Şimdi de Şûrâ Suresi’ndeki ayeti, bu ayetin altına yerleştirelim. Ne çıkıyor sonuçta: Kendisine Kur’an vahyi gelmezden önce “kitap nedir, iman nedir bilmeyen” bir insan. Bunun anlamı şu: Son vahyin aydınlattığı ilk bilinç, ilk muhatabının bilinci. Kur’an vahyinin münevver kıldığı ilk yürek, ilk muhatabının yüreği. Çünkü o daha önceden bilmediklerini, vahiy sayesinde bilir hale geliyor.

Şimdi iki ayeti birlikte formüle edecek olursak, ortaya şuna yakın bir sonuç çıkmaz mı: “Sen kitap nedir, iman nedir bilmezken bile, muhteşem bir ahlâk üzereydin!”

Bu sonuç, günümüz Müslümanı için bir şey ifade eder mi?

Günümüz Müslümanı bu sonucu nasıl, nereye kadar anlar, anlayabilir?

Mesela “kitap nedir, iman nedir bilen”, fakat iş ahlâka gelince, ahlaki davranışa gelince, bırakın “muazzam ve muhteşemini”, normal bir ahlaki standardı dahi tutturamamış Müslüman için bu ayetler ne ifade eder?

Sözü “davranış ve ilişki ahlâkına” getirirsek neyi ifade eder?

İş ve işveren-işçi, patron-eleman ahlâkına getirirsek neyi ifade eder?

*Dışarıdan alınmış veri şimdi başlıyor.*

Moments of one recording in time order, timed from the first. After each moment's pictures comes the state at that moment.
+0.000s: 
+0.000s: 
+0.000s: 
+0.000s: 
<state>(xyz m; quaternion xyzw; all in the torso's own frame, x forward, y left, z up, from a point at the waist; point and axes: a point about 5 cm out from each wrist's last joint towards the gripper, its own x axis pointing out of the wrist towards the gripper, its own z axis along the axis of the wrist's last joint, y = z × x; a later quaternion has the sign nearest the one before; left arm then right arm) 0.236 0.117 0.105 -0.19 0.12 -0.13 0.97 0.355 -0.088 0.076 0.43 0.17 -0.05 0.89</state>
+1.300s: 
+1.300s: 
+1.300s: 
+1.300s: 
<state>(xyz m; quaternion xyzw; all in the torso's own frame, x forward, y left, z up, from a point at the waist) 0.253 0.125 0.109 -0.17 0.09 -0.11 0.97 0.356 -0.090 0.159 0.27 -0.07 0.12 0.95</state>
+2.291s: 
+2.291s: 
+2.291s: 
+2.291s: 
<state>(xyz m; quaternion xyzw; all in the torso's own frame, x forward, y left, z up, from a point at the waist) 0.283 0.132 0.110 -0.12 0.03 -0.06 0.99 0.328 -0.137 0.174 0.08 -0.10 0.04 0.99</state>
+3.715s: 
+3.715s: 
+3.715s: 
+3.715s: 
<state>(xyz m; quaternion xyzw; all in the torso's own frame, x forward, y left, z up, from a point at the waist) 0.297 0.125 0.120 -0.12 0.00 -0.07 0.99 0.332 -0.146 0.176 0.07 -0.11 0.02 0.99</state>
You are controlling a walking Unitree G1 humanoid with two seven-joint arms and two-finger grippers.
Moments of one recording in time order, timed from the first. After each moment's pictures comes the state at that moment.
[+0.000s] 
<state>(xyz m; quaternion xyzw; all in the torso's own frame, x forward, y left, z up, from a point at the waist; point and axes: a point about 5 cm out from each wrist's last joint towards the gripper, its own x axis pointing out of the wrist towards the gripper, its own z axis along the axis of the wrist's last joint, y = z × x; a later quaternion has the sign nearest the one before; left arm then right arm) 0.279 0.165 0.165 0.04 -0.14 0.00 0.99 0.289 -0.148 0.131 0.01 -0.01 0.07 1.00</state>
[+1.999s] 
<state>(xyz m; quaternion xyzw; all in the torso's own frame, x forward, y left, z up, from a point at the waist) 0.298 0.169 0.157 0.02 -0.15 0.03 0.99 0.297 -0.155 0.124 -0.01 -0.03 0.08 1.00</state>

Bilim ve ihtisas ahlâkına getirirsek neyi ifade eder?

Bırakın İslâmî olanını, “insanî muamelelerdeki ahlâk standardına” getirirsek neyi ifade eder? Mesela; aile içinde, karı-koca arasında, hısımlar arası ilişkide?

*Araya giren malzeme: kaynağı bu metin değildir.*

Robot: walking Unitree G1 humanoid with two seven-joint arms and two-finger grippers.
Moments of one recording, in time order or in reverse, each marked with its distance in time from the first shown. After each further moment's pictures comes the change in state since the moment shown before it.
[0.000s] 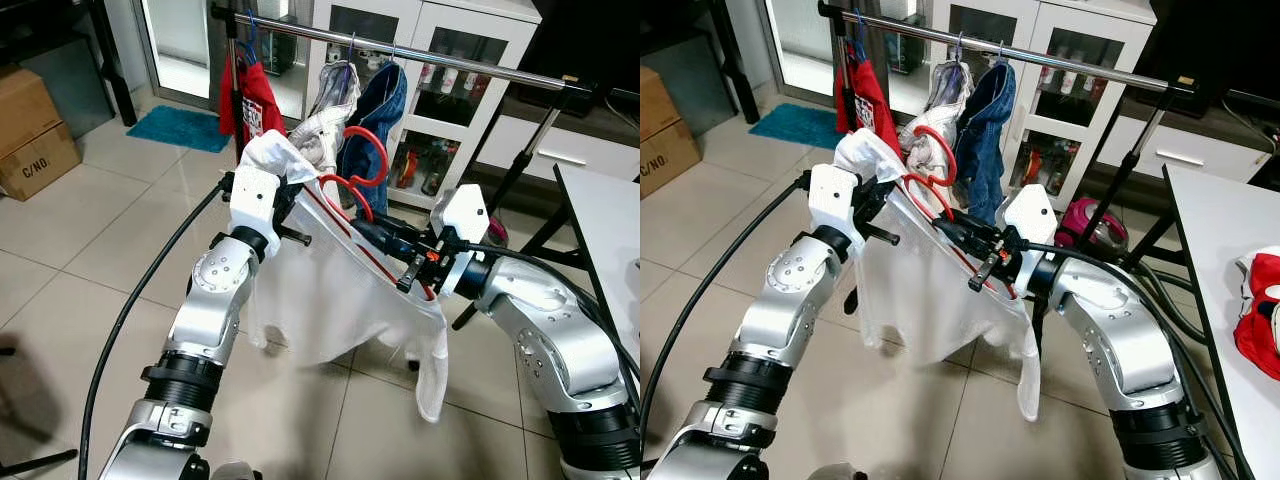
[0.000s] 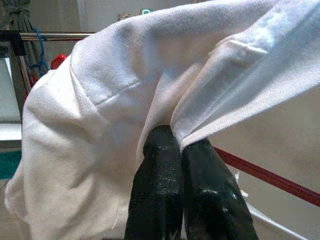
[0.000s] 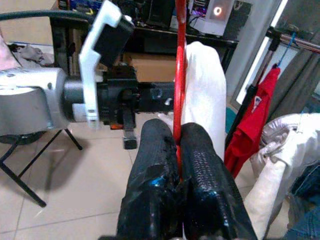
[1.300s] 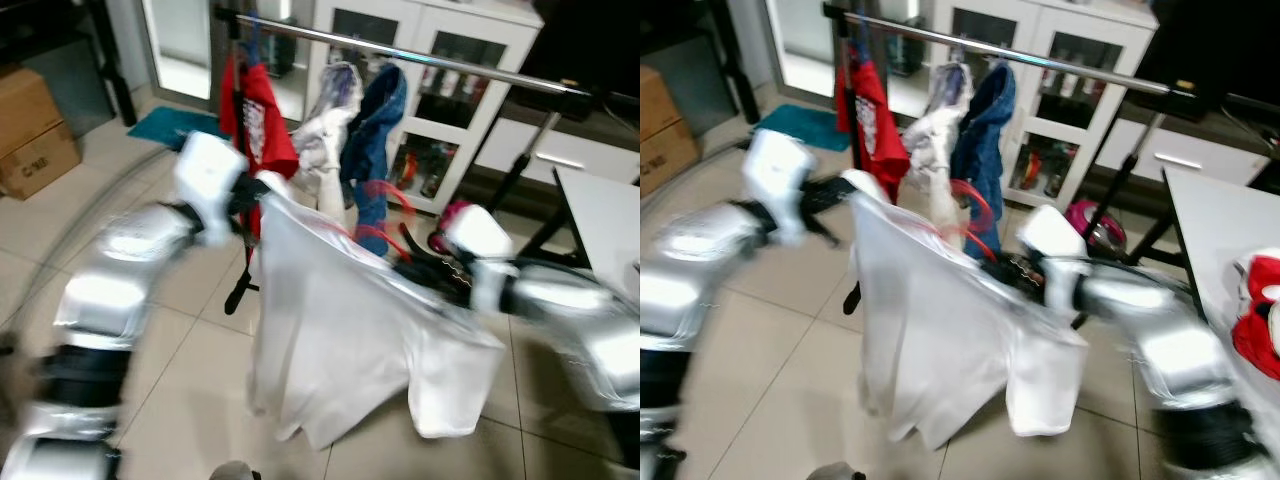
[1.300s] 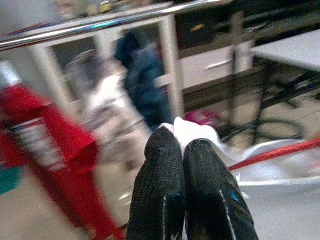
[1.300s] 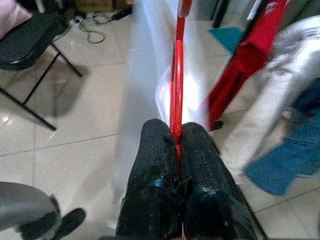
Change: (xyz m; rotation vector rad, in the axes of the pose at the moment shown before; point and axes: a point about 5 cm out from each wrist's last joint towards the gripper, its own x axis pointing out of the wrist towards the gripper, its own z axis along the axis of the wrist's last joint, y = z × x) left arm -0.021 0.019 0.050 0.123 0.131 -0.327; right arm -0.018 -0.009 -0.025 0.026 0.363 0.013
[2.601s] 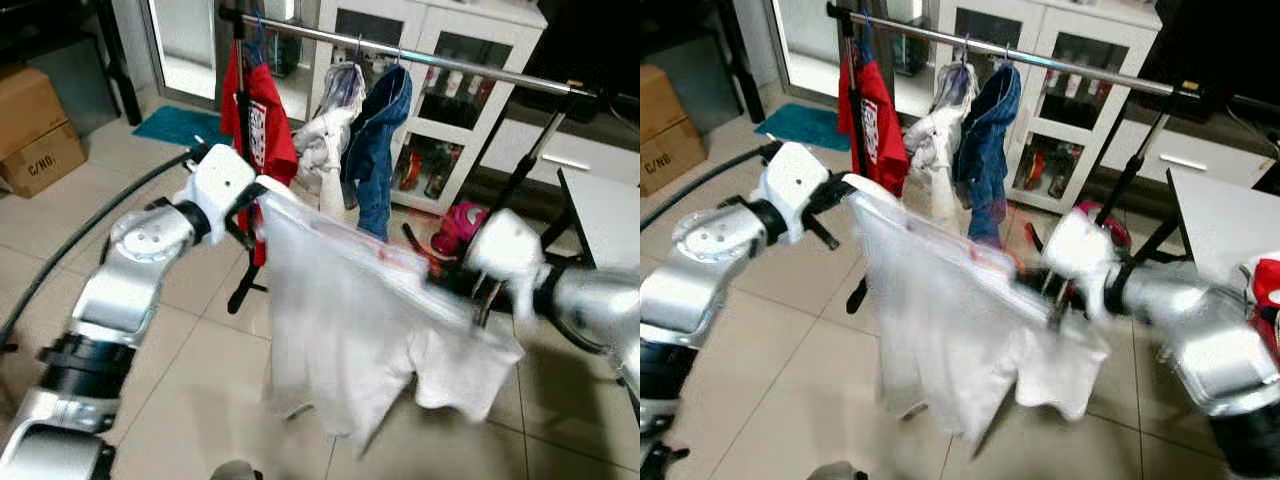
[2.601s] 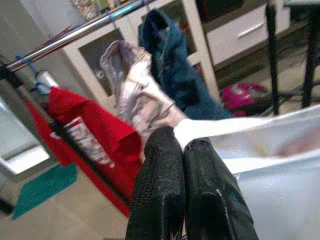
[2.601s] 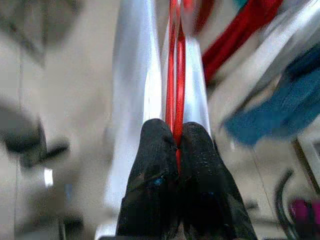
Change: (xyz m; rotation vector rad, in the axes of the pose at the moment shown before) left arm -0.008 0.026 -0.014 0.224 0.087 0.119; right arm -0.040 -0.016 -0.032 -0.161 0.275 0.033
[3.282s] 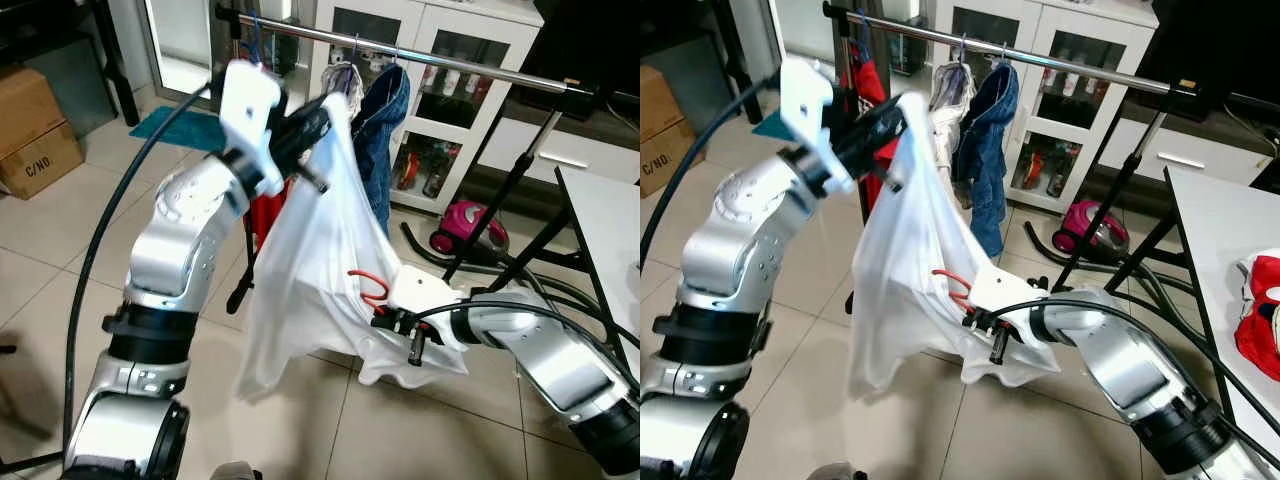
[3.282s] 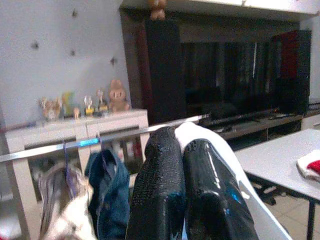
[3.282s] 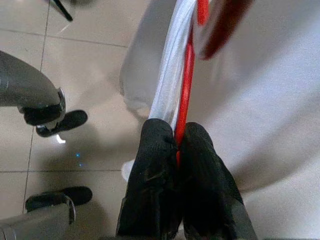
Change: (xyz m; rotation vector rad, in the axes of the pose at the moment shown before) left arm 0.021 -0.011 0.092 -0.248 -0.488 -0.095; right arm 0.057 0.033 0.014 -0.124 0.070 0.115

Bir yanda “kitap nedir, iman nedir bilmezken dahi muhteşem bir ahlâka sahip olan” bir Peygamber’in, öte yanda “kitap nedir, iman nedir bildiği halde ahlâkî standartların en asgarisini dahi tutturamayan” ümmeti olmak!?

Bence, bu yılın Kutlu Doğum Haftası’nda ele alınması gereken bir numaralı konu bu olmalıydı. Sorulmalıydı: “Hz. Peygamber’e duyulan iştiyakın edebiyatına rağmen, kendini ona nispet eden ümmetin ahlâkî alanda yaşadığı bu sefalet neyin ifadesi?” diye.

Bir yerlerde yanlış yapılıyor, bu kesin. Hz. Peygamber’in, bu yanlışın -hâşâ- taraflarından biri olmadığı da gün gibi âşikâr. Peki, geriye kim kaldı? Elbette kendisini ona nispet edip, onu izlediğini iddia edenler.

Sözün özü: Onun kokusunun müebbet olması yetmez; o kokuyu alan bir yüreğe, üreten bir bilince, yayan bir ahlâka sahip olmak şart.